Enforced data protection guidelines stipulate:

Use only in local environments or with LLMs that do not persist or leak data to third-party APIs.
Exclusion of audio or transcriptions with insufficient quality or incomplete annotation to ensure training and evaluation reliability.

This distribution model is designed to maximize research utility while minimizing leakage and preserving participant privacy.
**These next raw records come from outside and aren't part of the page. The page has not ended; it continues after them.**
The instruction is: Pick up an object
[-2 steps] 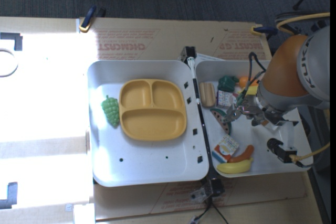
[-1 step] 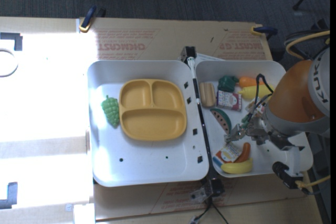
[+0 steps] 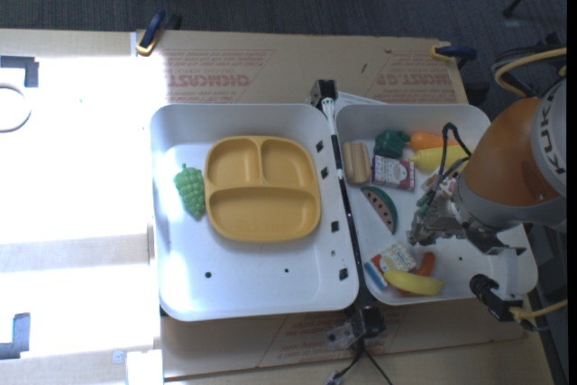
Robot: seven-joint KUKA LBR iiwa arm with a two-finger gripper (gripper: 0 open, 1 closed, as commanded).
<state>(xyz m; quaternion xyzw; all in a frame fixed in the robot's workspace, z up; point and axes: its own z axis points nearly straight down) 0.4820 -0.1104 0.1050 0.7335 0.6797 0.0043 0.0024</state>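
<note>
Banana [image 3: 416, 284] lying at the near edge of the right bin [image 3: 469, 117], just beside a small printed packet [image 3: 397, 259] and a red piece [image 3: 425, 263]; likeliest candidate for a pick, judging by how close the arm hangs. Directly above and slightly right of that cluster, the pincer [image 3: 424, 230], poised low over the bin floor, nothing visibly between its tips; whether spread or closed, impossible to tell at this size. Farther in: watermelon slice [image 3: 382, 207], then a pink-and-white carton [image 3: 393, 171], a tan bread-like block [image 3: 357, 162], a dark green item [image 3: 391, 141], an orange piece [image 3: 427, 140] and a yellow one [image 3: 431, 158] partly under the cable. To the left, the other bin [image 3: 180, 275] with a yellow divided plate [image 3: 263, 188] and green grapes [image 3: 190, 189] touching its left rim.

Risks from here, as a judgement: crowded near corner, so a descent could pinch the packet and banana together or nudge both against the wall; curved, smooth banana liable to slip out sideways; a landing between items likely to close on nothing at all.
</note>
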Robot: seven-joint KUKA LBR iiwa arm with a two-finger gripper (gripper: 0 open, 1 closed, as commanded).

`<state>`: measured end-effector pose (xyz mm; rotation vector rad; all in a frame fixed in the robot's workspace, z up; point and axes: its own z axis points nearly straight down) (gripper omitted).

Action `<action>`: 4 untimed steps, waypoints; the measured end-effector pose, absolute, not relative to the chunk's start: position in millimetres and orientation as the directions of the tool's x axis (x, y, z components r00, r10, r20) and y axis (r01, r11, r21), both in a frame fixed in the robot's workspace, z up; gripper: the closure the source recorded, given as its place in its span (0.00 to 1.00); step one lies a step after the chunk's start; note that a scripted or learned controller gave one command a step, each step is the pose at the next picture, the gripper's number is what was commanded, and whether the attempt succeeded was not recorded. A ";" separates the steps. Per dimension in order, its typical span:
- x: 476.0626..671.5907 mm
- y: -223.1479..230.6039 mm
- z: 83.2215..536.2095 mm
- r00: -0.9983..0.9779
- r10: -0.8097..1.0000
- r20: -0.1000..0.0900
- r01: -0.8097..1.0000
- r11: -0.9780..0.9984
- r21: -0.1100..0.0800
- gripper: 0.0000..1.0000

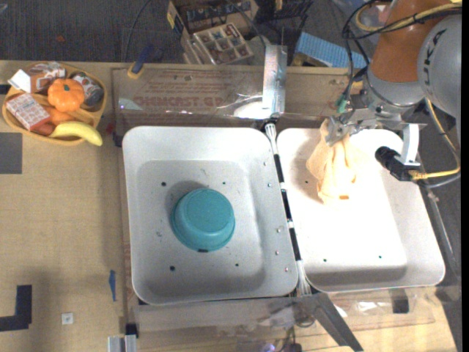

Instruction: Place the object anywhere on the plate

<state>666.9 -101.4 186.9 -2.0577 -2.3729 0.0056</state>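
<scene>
Overhead, the grey arm (432,50) with its orange band (403,35) reached in from the right and hung over the far part of the right bin (366,262). Its end effector (341,129) pointed downward there, and a pale yellowish cloth-like object (333,171) drooped from between its fingers; the fingers were clamped together on the top of that object. The object hung in soft folds, its lower end low over the bin floor, and whether it touched the white surface could not be told. A small orange mark showed near its bottom edge.

Beside it, the left bin (146,270) held the teal plate (204,218), a round piece that sat a little toward the near side of the bin's centre. The object and the plate were well apart, each in its own bin, with the rims of the two bins between them.

On the table (51,226), at the far left corner, a shallow wooden bowl (13,116) carried a banana (77,131), a small orange pumpkin (66,95) and some little boxes. Beyond the bins, dark cables and assorted equipment lay on the floor. A black cable (396,163) ran past the arm's wrist at the right bin's far edge.
</scene>
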 end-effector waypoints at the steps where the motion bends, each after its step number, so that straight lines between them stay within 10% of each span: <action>1: 667.4 -101.4 221.1 -0.143 0.990 -0.001 0.990 0.143 -0.002 1.00; 4: 603.2 22.2 223.2 -0.971 0.240 0.003 0.240 0.971 0.001 1.00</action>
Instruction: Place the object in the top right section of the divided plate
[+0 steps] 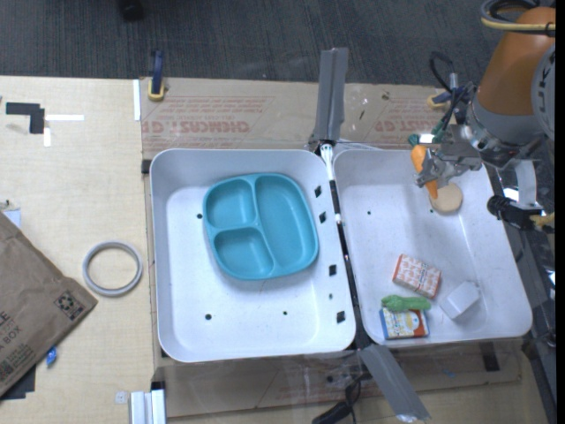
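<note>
The blue divided plate (260,225) lies in the left bin (177,307), with one long section on its right and two smaller ones on its left. My gripper (434,171) hangs over the far part of the right bin (503,325). It is shut on a small orange object (420,160), which sticks out to the left of the fingers. A round beige piece (448,200) lies just below the gripper on the bin floor.
Near the front of the right bin lie a red-and-white packet (417,276), a green item (406,303) on a small carton (404,324), and a pale grey block (461,300). A tape ring (112,267) and a brown paper bag (31,307) rest on the bench to the left.
</note>
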Action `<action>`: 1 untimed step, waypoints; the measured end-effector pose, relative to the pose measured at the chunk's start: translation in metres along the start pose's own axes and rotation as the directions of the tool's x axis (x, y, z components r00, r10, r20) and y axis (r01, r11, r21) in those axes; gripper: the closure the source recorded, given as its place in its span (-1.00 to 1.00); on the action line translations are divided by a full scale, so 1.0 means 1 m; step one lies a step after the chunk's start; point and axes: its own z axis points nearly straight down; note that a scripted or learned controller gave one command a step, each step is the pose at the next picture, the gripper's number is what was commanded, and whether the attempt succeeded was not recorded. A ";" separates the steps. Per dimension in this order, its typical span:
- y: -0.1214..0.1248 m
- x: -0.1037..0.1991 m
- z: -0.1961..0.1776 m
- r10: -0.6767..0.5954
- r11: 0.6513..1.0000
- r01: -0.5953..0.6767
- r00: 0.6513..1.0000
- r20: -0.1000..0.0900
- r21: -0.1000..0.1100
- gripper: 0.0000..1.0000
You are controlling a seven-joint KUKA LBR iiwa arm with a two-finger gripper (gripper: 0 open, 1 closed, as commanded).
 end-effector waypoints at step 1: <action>-0.059 0.025 0.065 -0.017 1.000 0.017 1.000 -0.002 0.001 1.00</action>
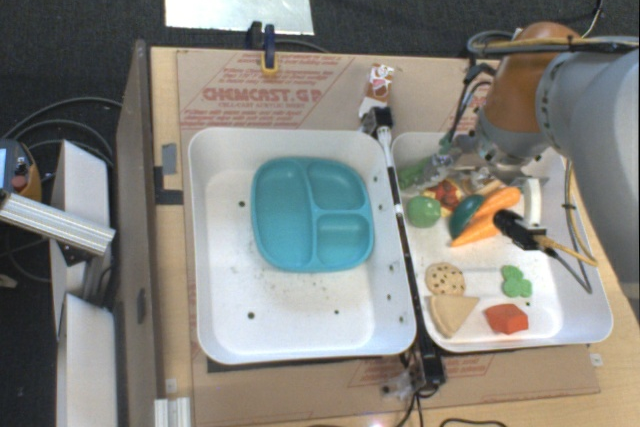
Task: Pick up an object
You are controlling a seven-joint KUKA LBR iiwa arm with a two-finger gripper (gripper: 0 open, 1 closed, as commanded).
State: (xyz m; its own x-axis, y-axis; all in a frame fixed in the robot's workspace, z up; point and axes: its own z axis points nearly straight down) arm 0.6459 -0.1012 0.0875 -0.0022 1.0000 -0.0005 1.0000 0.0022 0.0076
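camera view: the desk [300,80] carries two shallow white bins side by side. the left bin [230,305] holds a teal divided plate [310,213] lying flat near its middle, with nothing on it; it offers a poor grip and sits well apart from the arm. the right bin [575,310] holds all the small toys, so the thing to be picked is to be found there. the arm [580,105] reaches in from the right and hangs over the far half of this bin, placed so that the gripper [472,165] comes down over a small heap of mixed pieces [445,180] against the far wall. the wrist covers the gripper from above, and whether it is spread or closed on anything cannot be told; no item is seen held. just beside the heap lie a green ball [423,211] close to the dividing wall and an orange carrot [492,215] resting on what appears to be a teal piece [464,211]. nearer the front edge, apart from one another, lie a round cookie [444,277], a tan wedge [452,314], a red block [507,318] and a small green piece [516,282]. judgement: the pick is not yet made; the crowded heap risks a slipped or double grasp, while the spaced front items would be cleaner targets.
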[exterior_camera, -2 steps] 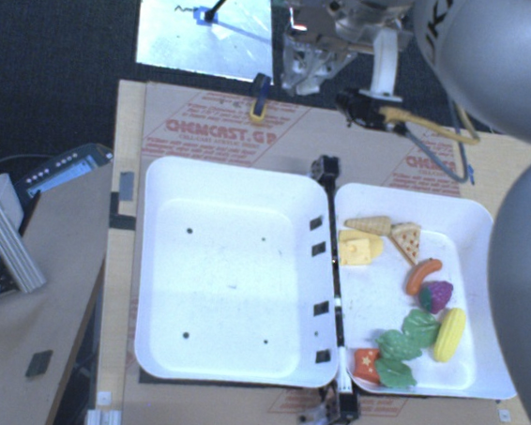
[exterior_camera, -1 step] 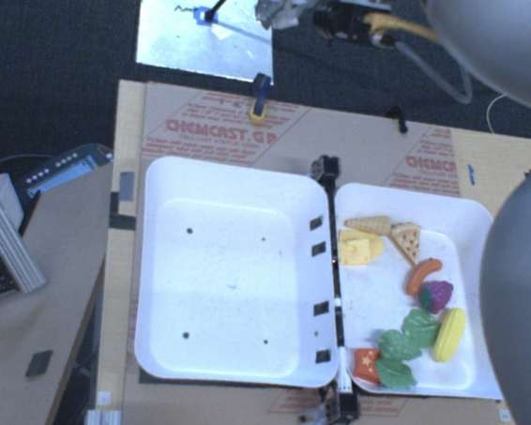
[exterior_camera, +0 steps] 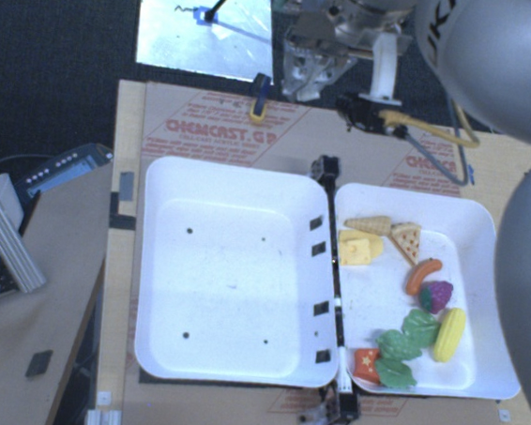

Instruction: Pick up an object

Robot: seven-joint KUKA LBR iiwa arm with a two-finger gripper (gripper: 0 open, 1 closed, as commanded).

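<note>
Pincer [exterior_camera: 303,81] raised behind the bins, grip state unclear; toy food [exterior_camera: 413,303] fills right bin [exterior_camera: 485,277]

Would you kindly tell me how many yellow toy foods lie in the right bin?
2: a yellow cheese block near the bin's upper-left corner, and a yellow lemon-like piece at its lower right. Others could hide under the green leafy pieces.

Smooth matt white plastic: left bin [exterior_camera: 230,279], right bin [exterior_camera: 476,224]. Glossy moulded plastic: yellow lemon [exterior_camera: 449,334], orange sausage [exterior_camera: 423,274], purple grapes [exterior_camera: 437,295], green leafy pieces [exterior_camera: 410,335]. Duller yellow plastic: cheese block [exterior_camera: 360,249]. Matt brown cardboard, red print: sheet under bins [exterior_camera: 227,127]. Pale matt wood-look: bench [exterior_camera: 72,262]. Bare shiny metal: end effector [exterior_camera: 304,74]. Smooth grey satin shell: arm [exterior_camera: 509,53]. Ribbed aluminium: rail at left [exterior_camera: 3,241].
</note>
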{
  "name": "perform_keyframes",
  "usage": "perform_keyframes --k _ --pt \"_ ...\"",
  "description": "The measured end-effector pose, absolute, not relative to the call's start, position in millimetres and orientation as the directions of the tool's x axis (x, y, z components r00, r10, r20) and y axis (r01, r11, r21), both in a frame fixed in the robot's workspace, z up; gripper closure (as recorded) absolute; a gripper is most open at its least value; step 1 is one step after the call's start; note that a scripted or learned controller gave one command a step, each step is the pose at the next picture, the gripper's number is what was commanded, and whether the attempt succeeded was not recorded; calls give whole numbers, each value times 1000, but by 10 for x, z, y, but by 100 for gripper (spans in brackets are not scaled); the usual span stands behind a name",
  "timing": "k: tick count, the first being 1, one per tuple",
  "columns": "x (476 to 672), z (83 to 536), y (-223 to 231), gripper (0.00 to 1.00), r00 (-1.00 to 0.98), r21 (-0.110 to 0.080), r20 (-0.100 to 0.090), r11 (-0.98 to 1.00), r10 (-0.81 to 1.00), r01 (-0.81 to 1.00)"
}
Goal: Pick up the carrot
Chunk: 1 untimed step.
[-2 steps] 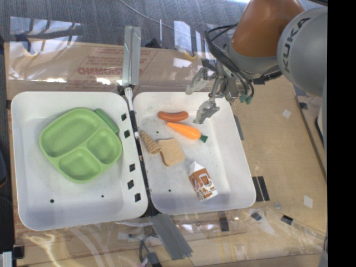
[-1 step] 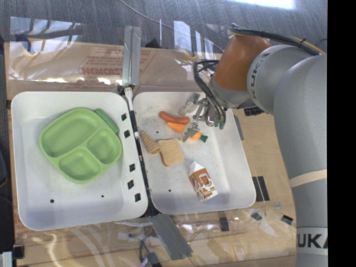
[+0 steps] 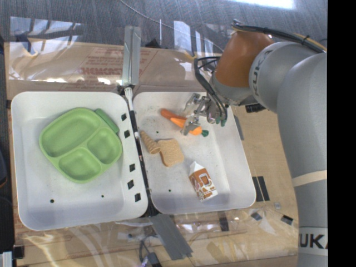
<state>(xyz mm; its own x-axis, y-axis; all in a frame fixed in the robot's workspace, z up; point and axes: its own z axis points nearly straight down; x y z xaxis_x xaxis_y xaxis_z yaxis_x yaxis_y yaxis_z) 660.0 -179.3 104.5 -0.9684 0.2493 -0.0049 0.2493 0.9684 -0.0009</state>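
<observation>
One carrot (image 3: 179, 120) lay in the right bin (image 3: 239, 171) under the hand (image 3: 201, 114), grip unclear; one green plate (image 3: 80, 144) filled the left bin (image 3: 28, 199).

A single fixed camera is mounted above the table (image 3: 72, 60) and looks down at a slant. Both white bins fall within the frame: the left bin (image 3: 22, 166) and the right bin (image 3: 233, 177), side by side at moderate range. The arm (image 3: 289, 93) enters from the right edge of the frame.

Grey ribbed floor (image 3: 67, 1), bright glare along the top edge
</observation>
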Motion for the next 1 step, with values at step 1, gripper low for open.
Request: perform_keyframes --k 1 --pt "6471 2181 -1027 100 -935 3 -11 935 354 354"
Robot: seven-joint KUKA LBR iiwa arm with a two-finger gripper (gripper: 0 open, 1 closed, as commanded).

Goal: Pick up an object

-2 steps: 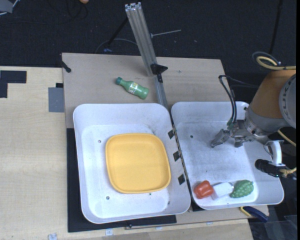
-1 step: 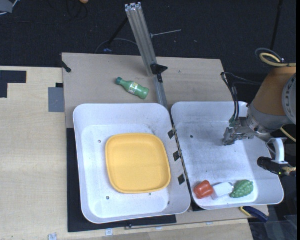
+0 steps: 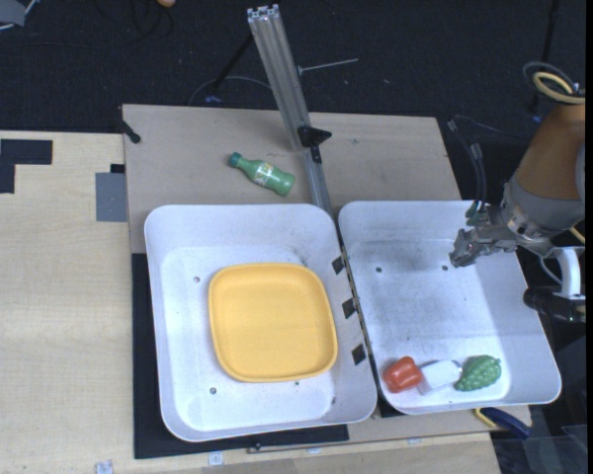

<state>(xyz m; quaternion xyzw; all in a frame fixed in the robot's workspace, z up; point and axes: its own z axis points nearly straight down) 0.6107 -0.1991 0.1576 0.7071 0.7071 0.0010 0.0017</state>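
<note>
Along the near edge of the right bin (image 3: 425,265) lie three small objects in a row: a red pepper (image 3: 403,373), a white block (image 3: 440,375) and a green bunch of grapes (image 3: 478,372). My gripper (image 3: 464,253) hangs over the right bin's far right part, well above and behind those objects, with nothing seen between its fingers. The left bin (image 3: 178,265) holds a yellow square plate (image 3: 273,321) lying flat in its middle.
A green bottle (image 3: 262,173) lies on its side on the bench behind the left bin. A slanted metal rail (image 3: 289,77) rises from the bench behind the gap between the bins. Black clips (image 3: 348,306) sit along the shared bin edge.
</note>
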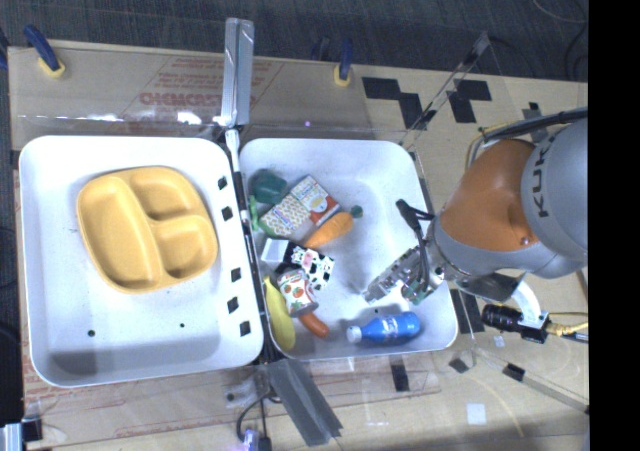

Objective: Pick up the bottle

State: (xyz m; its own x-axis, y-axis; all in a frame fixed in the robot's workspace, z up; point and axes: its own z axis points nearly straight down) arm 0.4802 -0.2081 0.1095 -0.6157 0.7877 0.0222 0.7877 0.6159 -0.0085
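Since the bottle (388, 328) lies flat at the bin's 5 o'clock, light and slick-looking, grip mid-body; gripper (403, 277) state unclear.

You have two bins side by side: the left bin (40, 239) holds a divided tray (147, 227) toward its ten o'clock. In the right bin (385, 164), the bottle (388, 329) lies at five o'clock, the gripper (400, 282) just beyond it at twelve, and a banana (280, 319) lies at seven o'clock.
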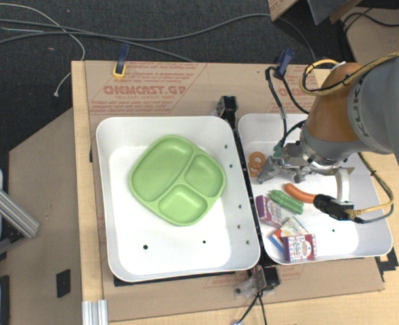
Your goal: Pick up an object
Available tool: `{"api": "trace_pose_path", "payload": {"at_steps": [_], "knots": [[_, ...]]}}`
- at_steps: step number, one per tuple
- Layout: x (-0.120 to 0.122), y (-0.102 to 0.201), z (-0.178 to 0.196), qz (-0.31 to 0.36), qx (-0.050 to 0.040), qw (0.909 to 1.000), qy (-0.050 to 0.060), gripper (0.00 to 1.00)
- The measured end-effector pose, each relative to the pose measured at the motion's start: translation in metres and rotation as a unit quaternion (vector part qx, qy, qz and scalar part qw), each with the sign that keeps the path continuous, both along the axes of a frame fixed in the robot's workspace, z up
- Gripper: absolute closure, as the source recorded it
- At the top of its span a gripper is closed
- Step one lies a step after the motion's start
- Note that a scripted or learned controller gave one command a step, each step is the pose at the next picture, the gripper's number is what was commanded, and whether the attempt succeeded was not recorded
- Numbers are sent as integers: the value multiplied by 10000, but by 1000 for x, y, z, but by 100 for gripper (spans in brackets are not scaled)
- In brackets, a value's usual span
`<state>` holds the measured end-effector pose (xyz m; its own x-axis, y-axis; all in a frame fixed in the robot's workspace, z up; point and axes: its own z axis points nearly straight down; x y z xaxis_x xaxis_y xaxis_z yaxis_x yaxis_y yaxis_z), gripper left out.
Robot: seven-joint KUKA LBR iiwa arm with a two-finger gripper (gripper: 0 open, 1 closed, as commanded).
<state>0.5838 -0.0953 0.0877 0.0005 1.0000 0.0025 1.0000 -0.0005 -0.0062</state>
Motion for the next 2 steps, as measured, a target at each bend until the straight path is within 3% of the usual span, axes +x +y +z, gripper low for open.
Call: {"api": "trace_pose_path", "payload": {"at_steps": [1,2], "knots": [[0,0,-3,-3,-2,10000,-13,0],[1,1,9,-4,0,10000,-25,100]]}}
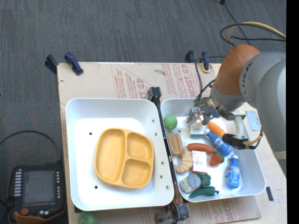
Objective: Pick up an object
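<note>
A: Reaching in from the right, the grey arm [261,85] with its orange band has its hand [197,117] low over the far part of the right bin [254,183].

B: Is the hand clenched on anything?

A: I cannot tell; the wrist hides that part, and the clutter beneath it blurs together.

B: What lies in that bin?

A: A green ball [170,122] sits at the bin's far-left corner. Just beside the hand lies a small white packet [197,128], and an orange carrot [215,126] lies next to that. A blue bottle [220,144] lies slanted near the middle, with a red sausage [201,148] beside it. A wooden block [175,144] rests along the left wall, a tan scalloped piece [186,162] just nearer than it. A red-and-white carton [199,161] lies in the middle, touching a red pepper [216,160].

B: And the near side?

A: A tin can [189,183] lies at the near-left corner, a green pepper [204,191] beside it, and a small blue spray bottle [232,172] lies toward the right wall.

B: The left bin?

A: The left bin [77,125] holds a yellow divided plate [124,157], lying flat. Both bins sit on the cardboard-covered worktop [117,80], with blue clamps [73,63] at its far edge.
</note>
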`<state>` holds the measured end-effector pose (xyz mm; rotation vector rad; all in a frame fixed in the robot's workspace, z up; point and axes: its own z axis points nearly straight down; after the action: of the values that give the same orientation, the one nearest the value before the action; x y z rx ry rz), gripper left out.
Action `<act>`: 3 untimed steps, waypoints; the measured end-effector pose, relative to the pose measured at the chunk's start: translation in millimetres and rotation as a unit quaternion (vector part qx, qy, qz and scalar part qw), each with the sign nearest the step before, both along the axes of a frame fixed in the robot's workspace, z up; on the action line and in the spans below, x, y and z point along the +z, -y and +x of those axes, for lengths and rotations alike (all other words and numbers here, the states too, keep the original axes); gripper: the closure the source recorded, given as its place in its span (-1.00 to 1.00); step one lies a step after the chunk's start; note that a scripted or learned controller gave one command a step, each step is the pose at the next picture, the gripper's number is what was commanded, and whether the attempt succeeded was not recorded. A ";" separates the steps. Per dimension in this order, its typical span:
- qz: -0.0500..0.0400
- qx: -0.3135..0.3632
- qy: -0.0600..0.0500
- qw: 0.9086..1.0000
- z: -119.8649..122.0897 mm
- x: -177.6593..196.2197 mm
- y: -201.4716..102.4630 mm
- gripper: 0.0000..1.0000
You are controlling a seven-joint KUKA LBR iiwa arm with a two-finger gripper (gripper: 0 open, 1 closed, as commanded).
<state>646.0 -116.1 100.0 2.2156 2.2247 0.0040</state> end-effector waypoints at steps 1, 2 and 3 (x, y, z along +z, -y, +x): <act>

The Speak & Improve Corpus 2025 constitutes a multi-dimensional resource of unprecedented scale and annotation quality for L2 English, supporting advanced research into the assessment, recognition, and feedback of spoken learner language. Its structured, challenge-oriented release and comprehensive documentation provide a robust foundation for ongoing advancements in both speech technology and educational methodology (Qian et al., 16 Dec 2024, Knill et al., 16 Dec 2024).